(Instructions for the task)
Beginning with the first line below, please repeat the material exactly, ending with the line that includes "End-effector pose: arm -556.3".

BEGIN

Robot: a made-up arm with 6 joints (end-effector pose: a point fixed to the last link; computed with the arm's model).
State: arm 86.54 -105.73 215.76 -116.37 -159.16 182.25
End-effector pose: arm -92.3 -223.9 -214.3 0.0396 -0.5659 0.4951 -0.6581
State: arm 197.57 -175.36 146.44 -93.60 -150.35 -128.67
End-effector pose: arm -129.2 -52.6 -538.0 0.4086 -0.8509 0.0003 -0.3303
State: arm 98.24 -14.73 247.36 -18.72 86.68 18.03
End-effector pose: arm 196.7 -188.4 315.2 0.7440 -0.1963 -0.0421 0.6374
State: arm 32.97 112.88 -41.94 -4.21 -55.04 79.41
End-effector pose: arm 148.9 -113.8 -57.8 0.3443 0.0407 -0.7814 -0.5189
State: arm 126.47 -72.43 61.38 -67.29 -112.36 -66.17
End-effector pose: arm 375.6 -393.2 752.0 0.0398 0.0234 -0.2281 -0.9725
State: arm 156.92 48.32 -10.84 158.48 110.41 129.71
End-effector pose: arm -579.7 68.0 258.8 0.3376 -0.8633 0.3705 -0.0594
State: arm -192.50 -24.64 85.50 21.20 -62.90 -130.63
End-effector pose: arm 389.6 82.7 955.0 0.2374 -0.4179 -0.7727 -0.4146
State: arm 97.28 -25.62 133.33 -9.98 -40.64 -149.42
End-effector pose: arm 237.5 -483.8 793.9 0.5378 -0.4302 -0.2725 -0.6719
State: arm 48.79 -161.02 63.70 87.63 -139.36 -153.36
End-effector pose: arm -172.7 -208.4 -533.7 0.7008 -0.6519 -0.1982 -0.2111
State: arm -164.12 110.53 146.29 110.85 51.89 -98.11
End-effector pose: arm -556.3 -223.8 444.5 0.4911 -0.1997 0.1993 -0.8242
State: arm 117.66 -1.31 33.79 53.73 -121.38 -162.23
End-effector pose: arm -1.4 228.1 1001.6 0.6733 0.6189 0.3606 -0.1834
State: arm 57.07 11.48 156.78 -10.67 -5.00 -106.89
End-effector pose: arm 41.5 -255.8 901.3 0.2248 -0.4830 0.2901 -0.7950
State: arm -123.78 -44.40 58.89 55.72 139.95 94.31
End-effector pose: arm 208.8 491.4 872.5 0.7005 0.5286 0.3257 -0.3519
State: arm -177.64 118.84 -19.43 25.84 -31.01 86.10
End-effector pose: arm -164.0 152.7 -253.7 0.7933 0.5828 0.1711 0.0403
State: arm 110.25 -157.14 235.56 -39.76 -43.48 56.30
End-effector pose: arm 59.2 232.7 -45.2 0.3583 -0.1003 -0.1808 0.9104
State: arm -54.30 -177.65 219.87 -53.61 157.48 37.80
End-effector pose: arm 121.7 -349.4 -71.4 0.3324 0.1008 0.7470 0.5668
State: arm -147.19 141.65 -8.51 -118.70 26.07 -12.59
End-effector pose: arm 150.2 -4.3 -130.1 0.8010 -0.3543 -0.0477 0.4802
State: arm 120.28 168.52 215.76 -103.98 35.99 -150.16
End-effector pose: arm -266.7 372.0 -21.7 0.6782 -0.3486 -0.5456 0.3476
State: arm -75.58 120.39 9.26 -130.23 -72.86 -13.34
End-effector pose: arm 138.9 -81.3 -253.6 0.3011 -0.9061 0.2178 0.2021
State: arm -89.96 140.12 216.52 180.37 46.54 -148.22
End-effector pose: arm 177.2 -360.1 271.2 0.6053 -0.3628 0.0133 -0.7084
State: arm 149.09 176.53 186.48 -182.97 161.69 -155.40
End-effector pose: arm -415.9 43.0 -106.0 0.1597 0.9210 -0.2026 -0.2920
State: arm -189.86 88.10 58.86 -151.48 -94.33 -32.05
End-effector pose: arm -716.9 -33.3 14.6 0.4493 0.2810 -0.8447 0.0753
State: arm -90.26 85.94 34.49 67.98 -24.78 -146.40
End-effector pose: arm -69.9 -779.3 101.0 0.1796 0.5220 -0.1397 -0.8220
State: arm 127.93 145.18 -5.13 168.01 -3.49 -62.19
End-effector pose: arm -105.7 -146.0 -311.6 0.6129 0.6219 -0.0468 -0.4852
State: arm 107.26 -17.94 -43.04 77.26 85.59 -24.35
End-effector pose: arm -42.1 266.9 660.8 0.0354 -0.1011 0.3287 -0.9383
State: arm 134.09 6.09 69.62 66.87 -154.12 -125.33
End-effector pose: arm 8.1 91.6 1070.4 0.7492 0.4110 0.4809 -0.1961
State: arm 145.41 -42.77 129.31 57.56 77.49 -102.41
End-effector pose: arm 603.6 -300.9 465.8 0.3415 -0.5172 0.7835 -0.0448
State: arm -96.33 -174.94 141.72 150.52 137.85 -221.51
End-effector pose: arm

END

(The completed task)
Robot: a made-up arm with 6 joints (end-effector pose: a point fixed to the last link; computed with the arm's model).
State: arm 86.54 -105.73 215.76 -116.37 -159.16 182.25
End-effector pose: arm -92.3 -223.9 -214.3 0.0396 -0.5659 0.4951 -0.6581
State: arm 197.57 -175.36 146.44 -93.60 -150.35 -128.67
End-effector pose: arm -129.2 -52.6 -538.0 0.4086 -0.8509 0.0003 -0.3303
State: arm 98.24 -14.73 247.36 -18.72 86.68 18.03
End-effector pose: arm 196.7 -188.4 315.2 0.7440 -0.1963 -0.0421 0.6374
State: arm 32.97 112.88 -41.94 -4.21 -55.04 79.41
End-effector pose: arm 148.9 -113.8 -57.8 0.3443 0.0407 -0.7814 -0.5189
State: arm 126.47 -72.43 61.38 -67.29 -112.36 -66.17
End-effector pose: arm 375.6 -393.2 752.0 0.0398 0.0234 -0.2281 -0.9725
State: arm 156.92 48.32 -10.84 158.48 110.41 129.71
End-effector pose: arm -579.7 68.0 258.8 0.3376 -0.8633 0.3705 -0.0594
State: arm -192.50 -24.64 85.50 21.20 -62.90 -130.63
End-effector pose: arm 389.6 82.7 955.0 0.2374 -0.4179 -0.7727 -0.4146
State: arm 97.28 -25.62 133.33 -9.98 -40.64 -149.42
End-effector pose: arm 237.5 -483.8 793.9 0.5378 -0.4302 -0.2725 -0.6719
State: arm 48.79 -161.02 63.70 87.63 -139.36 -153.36
End-effector pose: arm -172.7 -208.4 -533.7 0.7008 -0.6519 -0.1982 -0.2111
State: arm -164.12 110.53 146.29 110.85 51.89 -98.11
End-effector pose: arm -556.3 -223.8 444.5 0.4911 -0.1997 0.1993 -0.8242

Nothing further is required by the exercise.